Я не понимал, как такой мягкий человек, прежде относившийся ко мне с теплом и заботой, любивший прежде слушать, как я пою, сорвал вдруг светлую маску и обратился в жалкое существо, многим хуже прочих людей. Кто еще посмел бы обмануть, увлечь, чтобы затем растоптать. Не потому ли, что люди для него — сорняки, все до единого, даже я?
— А я думал, что не так… Что может быть не так! — Меня била дрожь, но я говорил, потому что не мог остановиться. — Думал, всё, заслужил! Но… Я так понимаю, далеко не первый. И не последний, да? Но разве так можно, разве это… Вы же не просто меня оскорбили, вы надавили на все мои слабости разом! Все для того, чтобы выставить меня ненормальным! Кто еще мог на это купиться, конечно. Или… нет, я понял! Вам со мной скучно стало, и вы придумали, как меня прогнать… Хорошо! Я уйду. И не вернусь! Не стану частью вашей коллекции.
— Пусть будет так, — ответил Яков. — Уходите, Матфей.
— И уйду, и… И останусь при своем. И еще скажу, что вы худший из всех людей, хотя зовете их «сорняками». Хуже. А я пойду… и сделаю всё, чтобы не быть таким же! Всё, я всё сказал!

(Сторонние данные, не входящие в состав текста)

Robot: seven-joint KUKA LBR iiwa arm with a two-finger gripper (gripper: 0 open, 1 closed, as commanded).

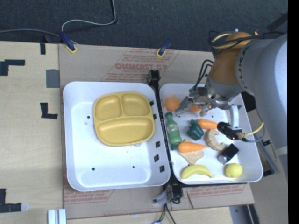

Яков не ответил. Я взглянул на укулеле в руках, то и дело желающую уцепиться мне в грудь острием порванной струны. Швырнул ее в угол. Поспешно оделся, застегнул куртку. Хотел так много сказать напоследок, но даже не обернулся.
В беспамятстве я вышел на улицу; отчего-то колокольчики не отозвались, только дверь хлопнула и осыпала меня снегом. Я пошел, и метель следовала за мной по пятам, придумывая маршрут по вечерним улицам: идти было некуда, я плелся наугад, оплетая следами сугробы во дворах среди многоэтажек. Даже курить не хотел, до того было тошно, что без табака горчило во рту.
Думал: как легко отпустили меня в серый мир, как легко мне теперь в нем затеряться; и до чего похожим на иные, серые города оказался тот, что прежде глядел на меня с призывом, точно с открытки. Думал: как похожи люди и не-люди тоже, дают обещания, притворяясь живыми. Чем тогда отличаюсь я, если даже Сад открылся мне лишь затем, чтобы осмеять и вышвырнуть на снег.
Порой в голову приходила другая мысль, что меня обманули, но только под конец: чтобы сберечь, спасти от чего-то более страшного, чем предательство; мысль успокаивала, ведь была о любви.
Когда я наконец совладал с эмоциями и решительно направился назад, к Лизе, и побежал к остановке, чтобы успеть на последний автобус до Космоса, я по привычке потянулся за сигаретами, забыв, что от пачки давно ничего не осталось.
В табачной крошке на дне кармана лежала карта Таро с готической надписью «Temperance».